*** Recorded data ***
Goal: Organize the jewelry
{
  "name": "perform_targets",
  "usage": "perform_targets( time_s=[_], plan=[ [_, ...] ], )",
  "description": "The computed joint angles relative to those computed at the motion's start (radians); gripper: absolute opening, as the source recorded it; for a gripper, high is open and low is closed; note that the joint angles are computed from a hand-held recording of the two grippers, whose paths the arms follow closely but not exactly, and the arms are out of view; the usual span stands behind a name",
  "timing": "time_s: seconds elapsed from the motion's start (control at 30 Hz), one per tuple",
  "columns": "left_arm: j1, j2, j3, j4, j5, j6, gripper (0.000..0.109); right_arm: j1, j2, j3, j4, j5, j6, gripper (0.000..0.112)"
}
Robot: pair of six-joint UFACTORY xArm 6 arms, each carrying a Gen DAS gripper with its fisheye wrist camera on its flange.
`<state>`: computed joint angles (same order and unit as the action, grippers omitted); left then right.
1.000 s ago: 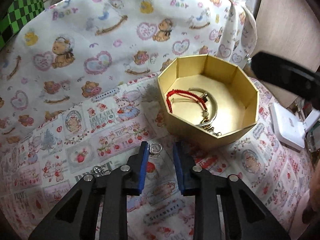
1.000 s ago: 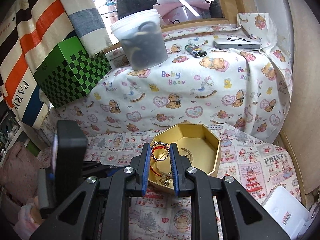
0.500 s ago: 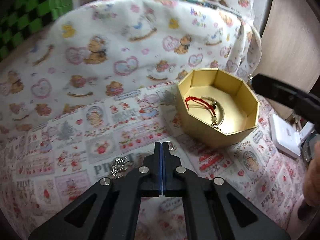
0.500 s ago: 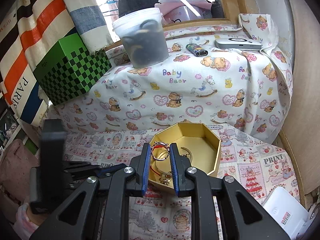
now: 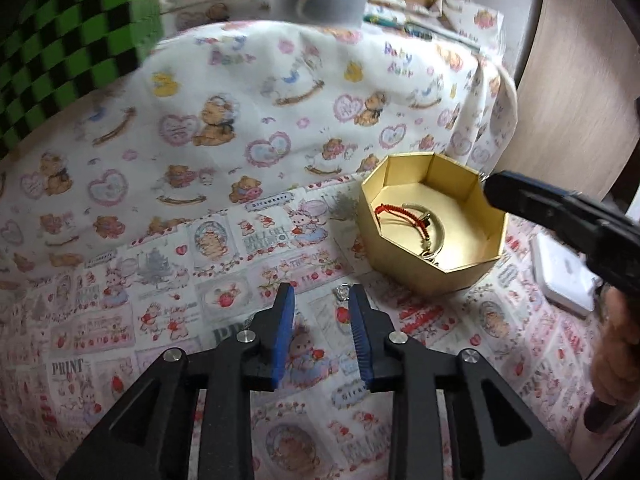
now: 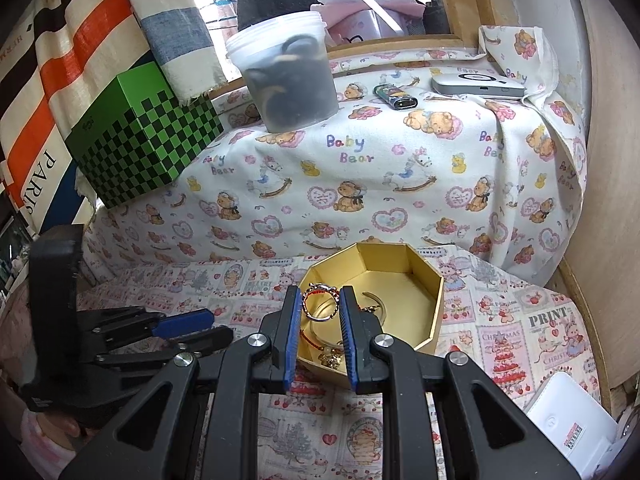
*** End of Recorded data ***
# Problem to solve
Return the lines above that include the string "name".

# Answer below
  "name": "perform_targets",
  "description": "The computed joint angles relative to those computed at the motion's start (radians); gripper: absolute opening, as the source recorded it; for a gripper, high is open and low is closed; note that the joint angles are computed from a hand-held recording of the two grippers, whose paths the arms follow closely but not exactly, and the arms are out of view; the usual span stands behind a name",

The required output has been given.